» **What you are asked to do**
Write out every line of the data below exactly as given.

####

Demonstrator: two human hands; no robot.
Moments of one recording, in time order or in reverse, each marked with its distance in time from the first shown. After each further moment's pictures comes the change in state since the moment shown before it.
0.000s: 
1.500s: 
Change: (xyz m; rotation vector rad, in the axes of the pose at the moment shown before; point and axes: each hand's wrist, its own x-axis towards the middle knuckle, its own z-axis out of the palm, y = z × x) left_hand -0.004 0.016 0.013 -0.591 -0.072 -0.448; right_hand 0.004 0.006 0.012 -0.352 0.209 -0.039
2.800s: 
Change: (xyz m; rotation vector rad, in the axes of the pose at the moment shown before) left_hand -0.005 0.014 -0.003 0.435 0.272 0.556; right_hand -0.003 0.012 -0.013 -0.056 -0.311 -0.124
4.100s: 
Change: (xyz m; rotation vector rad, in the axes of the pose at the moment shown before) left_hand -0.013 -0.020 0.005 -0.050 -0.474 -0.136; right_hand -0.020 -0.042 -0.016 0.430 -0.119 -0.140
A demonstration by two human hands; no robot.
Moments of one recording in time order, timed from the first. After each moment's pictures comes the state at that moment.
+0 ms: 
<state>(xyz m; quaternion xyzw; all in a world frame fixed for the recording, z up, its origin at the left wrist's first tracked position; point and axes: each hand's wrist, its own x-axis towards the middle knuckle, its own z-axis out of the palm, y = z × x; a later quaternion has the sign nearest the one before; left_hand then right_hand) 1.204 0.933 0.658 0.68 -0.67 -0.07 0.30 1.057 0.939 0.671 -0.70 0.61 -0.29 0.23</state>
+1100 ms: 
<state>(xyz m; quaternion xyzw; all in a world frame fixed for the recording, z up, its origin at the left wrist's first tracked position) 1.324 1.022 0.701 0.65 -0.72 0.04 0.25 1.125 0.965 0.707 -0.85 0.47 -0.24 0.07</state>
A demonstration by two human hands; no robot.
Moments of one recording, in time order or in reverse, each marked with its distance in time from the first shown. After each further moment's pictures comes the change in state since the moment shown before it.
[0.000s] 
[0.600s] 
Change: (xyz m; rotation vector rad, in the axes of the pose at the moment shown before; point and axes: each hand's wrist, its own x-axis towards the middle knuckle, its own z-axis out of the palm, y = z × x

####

» **Response to the task**
Demonstrator: two human hands; no robot.
Moments of one recording, in time order or in reverse, each marked with its distance in time from the first shown. After each further moment's pictures comes the change in state since the moment shown before it.
0.000s: 
1.500s: 
Change: (xyz m; rotation vector rad, in the axes of the pose at the moment shown before; point and axes: each hand's wrist, its own x-axis towards the middle knuckle, its own z-axis out of the palm, y = z × x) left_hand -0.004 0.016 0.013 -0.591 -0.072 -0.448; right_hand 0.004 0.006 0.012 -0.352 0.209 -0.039
2.800s: 
Change: (xyz m; rotation vector rad, in the axes of the pose at the moment shown before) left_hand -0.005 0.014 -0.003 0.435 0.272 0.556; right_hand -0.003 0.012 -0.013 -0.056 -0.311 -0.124
4.100s: 
Change: (xyz m; rotation vector rad, in the axes of the pose at the moment shown before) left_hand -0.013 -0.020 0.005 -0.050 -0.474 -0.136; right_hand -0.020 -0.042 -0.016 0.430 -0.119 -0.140
A demonstration by two human hands; no robot.
Moments of one recording in time order, timed from the first. After each moment's pictures comes the state at that moment.
+0 ms: 
<state>(xyz m; quaternion xyzw; all in a world frame fixed for the recording, z up, its origin at the left wrist's first tracked position; point and axes: each hand's wrist, its own x-axis towards the middle knuckle, its own z-axis out of the palm, y = z × x; a later quaternion has the sign nearest the one before; left_hand then right_hand) 1.204 0.933 0.658 0.68 -0.67 -0.07 0.30 1.057 0.939 0.671 -0.70 0.61 -0.29 0.23</state>
+1100 ms: 
<state>(xyz m; quaternion xyzw; all in a world frame fixed for the recording, z up, its origin at the left wrist's first tracked position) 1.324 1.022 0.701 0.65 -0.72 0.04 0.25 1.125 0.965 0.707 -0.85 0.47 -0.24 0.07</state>
A demonstration by two human hands; no robot.
Moments of one recording, in time order or in reverse, each marked with its distance in time from the first shown. After each further moment's pictures comes the change in state since the moment shown before it.
[0.000s] 
[0.600s] 
Change: (xyz m; rotation vector rad, in the axes of the pose at the moment shown before; point and axes: each hand's wrist, its own x-axis towards the middle knuckle, its own z-axis out of the palm, y = z × x

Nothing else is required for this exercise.